Craig Chepke, MD, DFAPA: When the NMDA receptor that’s on that GABA interneuron is antagonized, it tends to lead to an increase of glutamate, and that glutamate is directed then to the AMPA receptor. So it’s actually increasing the amount of glutamate that gets to the AMPA receptor, and then the downstream changes from there is where kind of the magic happens. We’ve got theories, but it’s very complicated. BDNF [brain-derived neurotrophic factor] comes into play here…. The BDNF then gets released from the postsynaptic neuron, which is contrary to what most of us were taught in school, that we always release neurotransmitters from the presynaptic neuron. BDNF is released postsynaptically, binds to the TrkB [tyrosine receptor kinase B], and then from there it goes down into the mTOR [the mammalian target of rapamycin], and mTOR we think may be the final common pathway to then go on and stimulate the neuroplasticity from there. So it all comes around in a circular nature, but eventually leads down into mTOR, and then that’s where we think we see the neurogenesis starting.

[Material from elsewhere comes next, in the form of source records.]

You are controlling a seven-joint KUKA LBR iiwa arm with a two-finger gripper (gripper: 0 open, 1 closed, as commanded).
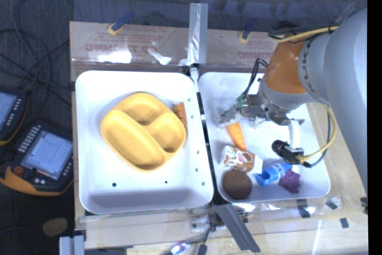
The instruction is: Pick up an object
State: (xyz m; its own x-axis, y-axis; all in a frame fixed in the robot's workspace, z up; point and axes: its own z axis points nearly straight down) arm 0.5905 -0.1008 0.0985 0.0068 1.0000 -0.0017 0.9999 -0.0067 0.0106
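Right bin [319,185], near edge first: one brown ball [237,183], one blue piece [271,174], one purple lump [290,181], one snack packet [239,158] — tightly packed, so a grab could nudge neighbours. Behind them, one carrot [237,135] sits just under the claw [239,113], likely target; can't tell its opening. Left bin: one yellow bowl [143,129].

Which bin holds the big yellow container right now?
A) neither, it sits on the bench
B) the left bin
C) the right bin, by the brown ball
B: the big yellow container lies inside the left bin, while the brown ball sits in the right bin.
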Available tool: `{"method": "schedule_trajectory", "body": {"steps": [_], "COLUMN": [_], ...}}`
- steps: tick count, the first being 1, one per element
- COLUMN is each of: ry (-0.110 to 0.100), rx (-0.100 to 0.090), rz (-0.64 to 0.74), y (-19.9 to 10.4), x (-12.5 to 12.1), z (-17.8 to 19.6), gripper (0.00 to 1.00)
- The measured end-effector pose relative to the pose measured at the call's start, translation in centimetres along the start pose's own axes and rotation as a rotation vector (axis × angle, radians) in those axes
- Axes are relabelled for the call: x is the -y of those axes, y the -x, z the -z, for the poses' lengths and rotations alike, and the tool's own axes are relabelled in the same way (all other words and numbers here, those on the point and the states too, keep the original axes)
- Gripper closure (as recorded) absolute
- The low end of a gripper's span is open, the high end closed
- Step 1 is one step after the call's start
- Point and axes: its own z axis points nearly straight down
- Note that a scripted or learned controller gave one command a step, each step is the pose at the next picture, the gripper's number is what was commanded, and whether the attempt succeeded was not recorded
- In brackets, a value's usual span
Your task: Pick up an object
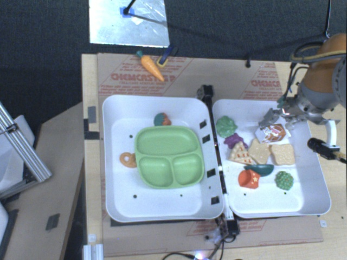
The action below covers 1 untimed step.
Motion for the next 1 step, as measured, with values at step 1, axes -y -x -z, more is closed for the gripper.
{"method": "schedule_trajectory", "body": {"steps": [1], "ry": [0.013], "rx": [0.003], "rz": [0.001], "y": [0.00], "x": [-0.37], "z": [-1.37], "gripper": [0.00]}}
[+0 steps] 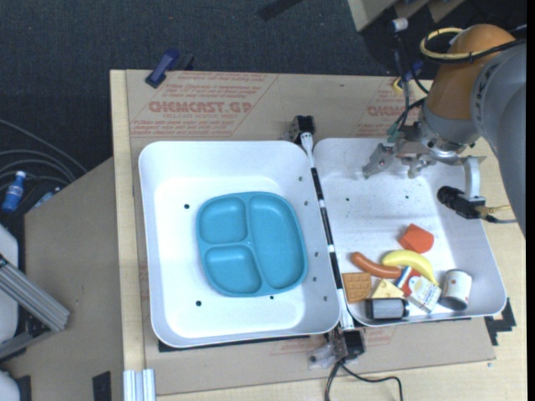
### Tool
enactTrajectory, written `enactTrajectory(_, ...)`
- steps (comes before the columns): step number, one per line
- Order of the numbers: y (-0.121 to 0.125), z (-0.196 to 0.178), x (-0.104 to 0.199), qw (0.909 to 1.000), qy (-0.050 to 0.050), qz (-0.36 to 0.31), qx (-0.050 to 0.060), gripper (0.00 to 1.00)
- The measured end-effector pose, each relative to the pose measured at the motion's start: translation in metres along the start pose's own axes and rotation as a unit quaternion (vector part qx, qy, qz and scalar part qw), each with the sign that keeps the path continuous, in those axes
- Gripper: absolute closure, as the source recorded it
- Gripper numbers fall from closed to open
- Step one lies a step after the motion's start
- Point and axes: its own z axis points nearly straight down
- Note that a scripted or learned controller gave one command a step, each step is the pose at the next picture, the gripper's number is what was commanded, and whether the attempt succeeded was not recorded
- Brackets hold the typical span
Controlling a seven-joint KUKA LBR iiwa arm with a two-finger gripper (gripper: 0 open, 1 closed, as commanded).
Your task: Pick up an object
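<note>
Nearest the viewer, at about five o'clock, a heap of small toys fills the front corner of the right bin [468, 224]. A dark flat block [385, 309] lies at the front, with a brown cracker [356, 286] just left of it and a yellow wedge [385, 290] touching behind. A small white cup [455, 286] lies on its side at the heap's right end. Behind these, a red sausage [373, 264] and a banana [410, 262] lie side by side, touching, and an orange piece [416, 239] sits just beyond the banana, slightly apart from the rest.

At about nine o'clock, the left bin [163, 224] holds a blue divided plate [251, 242] lying flat near its middle.

Farther back, at about two o'clock, the gripper [394, 160] hangs over the bare far end of the right bin, well apart from the heap. Its fingers [372, 166] look splayed apart with nothing between them. The grey arm [493, 82] with its orange band rises behind it toward the right edge.

By my judgement the pick has not begun; this is the approach step. The next move calls for the claw to travel toward six o'clock, centre over one toy and descend. The orange piece looks the easiest target, since it stands clear of its neighbours; the crowded front items risk a glancing or double grasp.
</note>
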Motion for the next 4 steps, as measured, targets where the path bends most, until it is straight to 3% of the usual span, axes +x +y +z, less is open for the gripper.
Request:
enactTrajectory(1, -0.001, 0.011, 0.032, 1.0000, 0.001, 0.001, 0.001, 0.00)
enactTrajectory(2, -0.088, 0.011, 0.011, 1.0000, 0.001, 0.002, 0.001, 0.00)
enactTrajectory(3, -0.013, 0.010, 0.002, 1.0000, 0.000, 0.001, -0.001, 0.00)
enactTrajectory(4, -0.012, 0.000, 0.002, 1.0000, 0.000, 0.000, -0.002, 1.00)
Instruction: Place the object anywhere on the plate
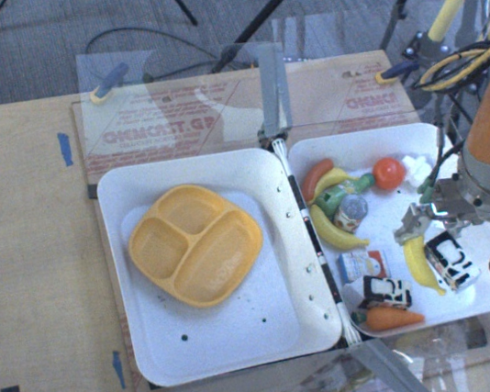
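From the camera view, the surface point(34, 272) carries two shallow white bins side by side. The left bin point(158, 344) holds a yellow divided plate point(195, 243) with three compartments, lying flat near the bin's far left part.

The right bin point(376, 145) holds the loose things: a red tomato point(389, 173) near the far side, a curved yellow banana point(333, 230) beside the divider with a red pepper point(316, 176) just beyond it, a small white carton point(361, 264), a black-and-white toy point(386, 290), and an orange carrot point(394, 317) at the near edge. A second yellow banana point(416, 266) lies further right, touching a black-and-white block point(451, 262).

The arm reaches in from the right, and its end effector point(430, 217) hangs over the right bin, just above the second banana. I cannot tell how it is set, nor that it grasps anything. All the loose things lie in the right bin, well apart from the plate.
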Controlling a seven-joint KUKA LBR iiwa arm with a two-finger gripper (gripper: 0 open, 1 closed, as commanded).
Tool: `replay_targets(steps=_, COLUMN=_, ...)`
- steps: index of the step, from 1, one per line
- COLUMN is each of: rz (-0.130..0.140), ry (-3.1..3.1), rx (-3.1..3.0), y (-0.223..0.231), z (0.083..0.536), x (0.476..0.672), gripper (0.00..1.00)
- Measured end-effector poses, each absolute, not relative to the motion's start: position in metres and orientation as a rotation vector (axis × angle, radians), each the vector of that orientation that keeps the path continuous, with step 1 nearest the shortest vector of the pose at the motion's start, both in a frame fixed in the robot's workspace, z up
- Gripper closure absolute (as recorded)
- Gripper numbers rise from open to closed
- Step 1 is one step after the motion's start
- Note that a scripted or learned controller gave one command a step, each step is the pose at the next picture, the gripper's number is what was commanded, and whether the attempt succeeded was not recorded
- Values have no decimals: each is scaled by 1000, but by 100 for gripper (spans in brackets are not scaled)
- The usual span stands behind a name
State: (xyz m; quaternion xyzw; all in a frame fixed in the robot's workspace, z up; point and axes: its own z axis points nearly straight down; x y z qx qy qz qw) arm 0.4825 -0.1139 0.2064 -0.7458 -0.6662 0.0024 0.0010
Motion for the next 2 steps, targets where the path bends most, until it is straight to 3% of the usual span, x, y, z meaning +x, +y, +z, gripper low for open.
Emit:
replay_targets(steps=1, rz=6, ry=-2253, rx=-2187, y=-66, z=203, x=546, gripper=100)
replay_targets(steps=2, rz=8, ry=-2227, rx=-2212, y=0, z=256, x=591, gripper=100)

Greg Mattingly, MD: The exciting part of our field right now is I’m listening to Craig talk. We have medicines that are currently being studied, you’re studying them as well, Gus, that hit each and every one of those pathways. So we have NMDA receptor modulators. We already have them there, but there’s other ones in development. We have AMPA receptor modulators. We have mTOR receptor modulators. We have TrkB receptor modulators, but that’s all they do and we’re testing them in a variety of mental health conditions right now.
Gus Alva, MD, DFAPA: You can’t also not speak about the inactivation of different things like GSK3 [glycogen synthase kinase 3] and other things that might be tied in with inflammatory responses, which we know are going to be harmful for the brain as well. So it’s really an interesting interplay because it sounds like a simplistic situation, but it’s quite complex. But it also offers the opportunity for additional targets down the line, as Greg makes mention [of] right now. And it’s an exciting time to be in this field right now. The fluidity allows us the opportunity to be able to actually do a bit more for our patients. And the interesting thing is just discovery, right? Who’d have thunk it? But, [from the] 1980s, moving from an amino acid to now, again, a neurotransmitter, main excitatory neurotransmitter, which is what we’re speaking about right now.
Transcript was AI-generated and edited for clarity.